An individual can submit a Data Subject Access Request (DSAR) - which can be up to 80 pages long to specify the information sought - to any organization. The organization has to comply within 30 days. DSARs are often followed by a “Right to be Forgotten Request” on reported information.
A typical DSAR consists of the name of the person (including various spelling variations and nicknames) and all related information the requester is interested in (such as data related to a job or credit application). Or if the requester is a former employer, all the projects he or she participated in, and all communications about the requester with other employees and even people from other organizations. A simple request can already involve a lot of data.
It gets more complicated when a former employee asks to access his PII. In this case, relevant data typically includes employment history, education, skills and qualifications, health information, performance data, pay history, disciplinary actions, bank details, next of kin details, etc. Some of this information will be stored in personnel files and payroll records, but even more will be stored as unstructured email data spanning possibly hundreds of mailboxes scattered all over the organizations.
Typical motives for a DSAR
- Transfer to another provider/supplier/dealer/employer;
- Privacy concerns;
- Employment related conflicts;
- Other legal matters.
Sometimes the reason for a DSAR is simple. A customer is switching to a different provider/supplier/dealer/employer. They, therefore, requests to retrieve and delete all of their personal data related to their purchase and shipping history with the company of which they are no longer a customer or employee.
Sometimes, a request is made out of privacy concerns. Individuals are now more aware of their rights and more concerned about data privacy. The number of organizations that are involved in data privacy issues and scandals is increasing exponentially. Concerned individuals submit DSARs to see what data of theirs is being collected, potentially at risk and whether they should follow the right to access with the right to be forgotten.
There is also an increasing number of DSARs being used as tactics by aggrieved ex-employees to cause maximum disruption to their former employers.
Global law firm Squire Patton Boggs reported in a recent survey, a particular increase in DSARs being used where an individual is facing a disciplinary or performance issue and wants to cause problems for the business or to get advance disclosure prior to raising a claim.

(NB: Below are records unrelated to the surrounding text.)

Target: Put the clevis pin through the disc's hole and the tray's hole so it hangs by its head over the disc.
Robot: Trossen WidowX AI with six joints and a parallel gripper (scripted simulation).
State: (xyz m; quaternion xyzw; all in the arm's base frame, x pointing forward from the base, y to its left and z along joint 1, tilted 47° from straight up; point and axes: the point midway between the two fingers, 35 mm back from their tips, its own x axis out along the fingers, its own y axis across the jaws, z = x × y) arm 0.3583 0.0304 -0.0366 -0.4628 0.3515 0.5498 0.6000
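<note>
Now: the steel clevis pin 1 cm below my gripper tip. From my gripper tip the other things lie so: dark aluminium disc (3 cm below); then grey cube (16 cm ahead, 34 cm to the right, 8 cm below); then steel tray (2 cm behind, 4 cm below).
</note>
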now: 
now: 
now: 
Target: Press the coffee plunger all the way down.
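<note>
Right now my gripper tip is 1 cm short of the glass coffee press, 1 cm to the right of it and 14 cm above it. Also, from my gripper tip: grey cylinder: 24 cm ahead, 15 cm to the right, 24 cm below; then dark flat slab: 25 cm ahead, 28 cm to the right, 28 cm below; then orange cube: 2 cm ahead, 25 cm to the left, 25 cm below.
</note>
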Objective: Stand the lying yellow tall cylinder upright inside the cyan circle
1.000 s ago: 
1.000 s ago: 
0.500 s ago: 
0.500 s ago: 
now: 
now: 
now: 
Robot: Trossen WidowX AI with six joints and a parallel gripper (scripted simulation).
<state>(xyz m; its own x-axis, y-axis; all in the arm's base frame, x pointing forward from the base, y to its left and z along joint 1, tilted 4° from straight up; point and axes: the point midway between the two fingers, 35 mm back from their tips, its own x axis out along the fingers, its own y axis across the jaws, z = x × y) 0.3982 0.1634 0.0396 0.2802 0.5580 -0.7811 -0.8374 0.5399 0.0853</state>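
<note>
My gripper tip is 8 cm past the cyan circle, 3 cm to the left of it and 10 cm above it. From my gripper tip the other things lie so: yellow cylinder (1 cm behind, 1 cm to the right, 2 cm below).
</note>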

The survey states that a little less than a quarter (24.4%) of all respondents noted that DSARs involved employees seemingly just wanting to know what the organization has on record about them. However, 65.5% of the companies also report they had dealt with DSARs that were connected to a workplace issue (for example, grievance, redundancy, performance management, etc.), while specifically among the 64 companies identifying an increase in DSARs since the GDPR, 92% confirmed they had dealt with DSARs connected to a workplace problem.
Sometimes actual and potential litigants use DSARs or as a “fishing expedition” to obtain either pre-action disclosure or disclosure whilst proceedings are on-going.
What is a Right to be Forgotten Request?
Either subsequently or additionally, a data subject can request erasure of the data from a data controller, provided the data meets any of the following conditions:
- The data is no longer needed;
- The subject withdraws previously granted information to process their personal data;
- The subject exercises their right to object to the processing of their data;
- The data is unlawfully used by the data controllers and/or processors;
- Data has a legal requirement for retention;
- The data was collected when the data subject was a child.
There are some exceptions such as compliance, legal requirements to hold data or matters of national security or public interest, but one should not seek to use such exceptions lightly.
Data controllers are typically obligated to erase personal data “without undue delay” which means within a month.
What does Notification of Data Breaches mean?
Organizations must notify authorities of data breaches within 72 hours of discovery and keep records of all breaches. Data subjects must be notified of any breaches affecting their unencrypted personal data.